Molecular cloning, characterization, and expression of the chicken heme oxygenase-1 gene in transfected primary cultures of chick embryo liver cells

Abstract

Using chick heme oxygenase-1 (cHO-1) cDNA as a probe, three independent clones were identified from screening a lambda FixII chick genomic library. Genomic Southern blots using this cDNA probe or a cHO-1 5′ specific probe showed that cHO-1 is a single-copy gene. Based on restriction enzyme analysis, Southern blots, polymerase chain reaction analysis and DNA sequencing, it was confirmed that the three overlapping clones isolated cover the entire cHO-1 gene, as well as approximately 10 kb of the flanking regions on both ends. As with mammalian HO-1s, cHO-1 has five exons and four introns. Computer analysis of the DNA sequence obtained identified consensus sequences corresponding to numerous transcription factor recognition elements.
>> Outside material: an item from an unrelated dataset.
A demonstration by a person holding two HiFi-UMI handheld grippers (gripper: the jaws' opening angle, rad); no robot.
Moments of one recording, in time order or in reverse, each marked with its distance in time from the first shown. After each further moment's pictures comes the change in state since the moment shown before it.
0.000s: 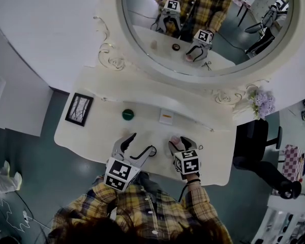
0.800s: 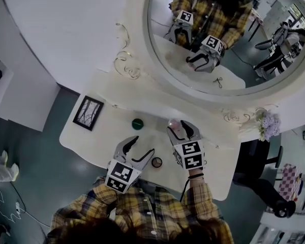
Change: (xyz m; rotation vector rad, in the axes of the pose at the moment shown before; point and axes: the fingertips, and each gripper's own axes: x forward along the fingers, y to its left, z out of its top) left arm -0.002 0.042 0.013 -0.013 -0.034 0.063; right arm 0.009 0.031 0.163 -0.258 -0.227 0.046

These include AP-1, AP-2, NF-kB, C/EBP, c-Myc and a metal-responding element identified in the promoter region, and two Sp-1 elements in intron 1. Transient expression studies in transfected primary cultures of chick embryo liver cells showed that a CAT reporter gene construct containing 2.8 kb of the cHO-1 promoter region responded to sodium arsenite, H 2O 2, transition metals and 12- O-tetradecanoylphorbol 13-acetate, but not to heme. Studies with deletion mutants, consisting of various lengths of the cHO-1 promoter region, indicated that there are two regions important for sodium arsenite induction, one located between residues −1642 and −1293, and the second located in the first 263 base pairs of the cHO-1 promoter. DNA binding studies by electrophoretic mobility shift assay showed that nuclear protein isolated from primary cultures of chick embryo liver cells bound to the oligonucleotide probe containing an AP-1 element identified at −1573 to −1580. In addition, such binding was increased by cobalt or sodium arsenite treatment.